Finally in gardening Zone 5B it’s time to plant annuals. And that means spiffing up the front entry way. A good sweeping of the walk and steps. Look for the planting urns in the topsy turvy potting shed. In the fall, things go into the potting shed very orderly– until after the first frost and then it becomes “add just one more thing” till the door scarcely shuts! Opening it in the spring is high adventure and moving the first few items is truly thrilling and may be even risky! As soon as the pots came out into the sunshine, it was obvious a coat of paint was the first step.
While it was drying, I made my way to a nearby nursery. Red geraniums in a hot pink cast were first. Don’t usually have much luck with petunias, but the beautiful ruffles in the pink and purple kept drawing me back. They didn’t look so bad with the hot pinky red geraniums, but didn’t really sing either. Then I turned the corner and there it was. Euphorbia graminea Diamond Frost. I added two pots of them to my cart. And the arrangement sang!!
Euphorbia graminea was developed in 2005. This year it is everywhere, it’s airy white blossoms filling and spilling and blending arrangements of all kinds. A visit to the website of plant purveyor, Proven Winners, led to the discovery of Diamond Frost’s acceptance of all the accolades brought her way:
“I want to thank my parents, my breeder, and especially the millions of fans who have made me the Most Award Winning Plant in Proven Winners History. At my 2005 debut I was just a new, 12 -18 inch Proven Winners Euphorbia. I never imagined my career would last. I suppose its because of my annual nature (except in zones 10 11). At first, I thought you liked me solely for my incredible, continuously blooming clouds of airy white flowers. But as I grew in more containers and landscapes across North America, you praised my mounded habit, and how well I tolerate heat and drought. My versatility both as a single and in combinations. Others spoke of how easy I am to grow. In letters you wrote of my ability to stay beautiful without deadheading. And I was deeply touched by your appreciation of my deer resistance.
Without you, I would still be just another plant in the unforgiving world of commercial horticulture.
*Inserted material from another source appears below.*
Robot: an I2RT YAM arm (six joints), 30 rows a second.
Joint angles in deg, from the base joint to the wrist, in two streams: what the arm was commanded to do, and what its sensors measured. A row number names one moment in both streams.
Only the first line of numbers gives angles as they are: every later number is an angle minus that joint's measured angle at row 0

If I could, I would keep you with me in the full to part shade forever.”
P.S. If you want to know what gardening zone you are in – click over to their home page and look on the left side bar. No compensation for this post — I just enjoyed the website.
The paint dried. Plants were carefully arranged in the enriched potting soil and surrounded with rocks and Spanish moss to foil the squirrels who love to dig up potlings and drag them to another part of the yard. The urns were carried to their summer post and positioned just right. It took another week to find the right doormat to replace the worn one. And there you have it . . .
Except if you look up. We totally forgot to remove the greenery above the front door when the Christmas trim came down. Don’t ask me how. And when we realized it weeks later, a bird had already staked a claim. So it remains until the little ones fly the nest. In the meantime, do you think it would look better with a spring bow? Perhaps pink or purple to tie into the petunia color?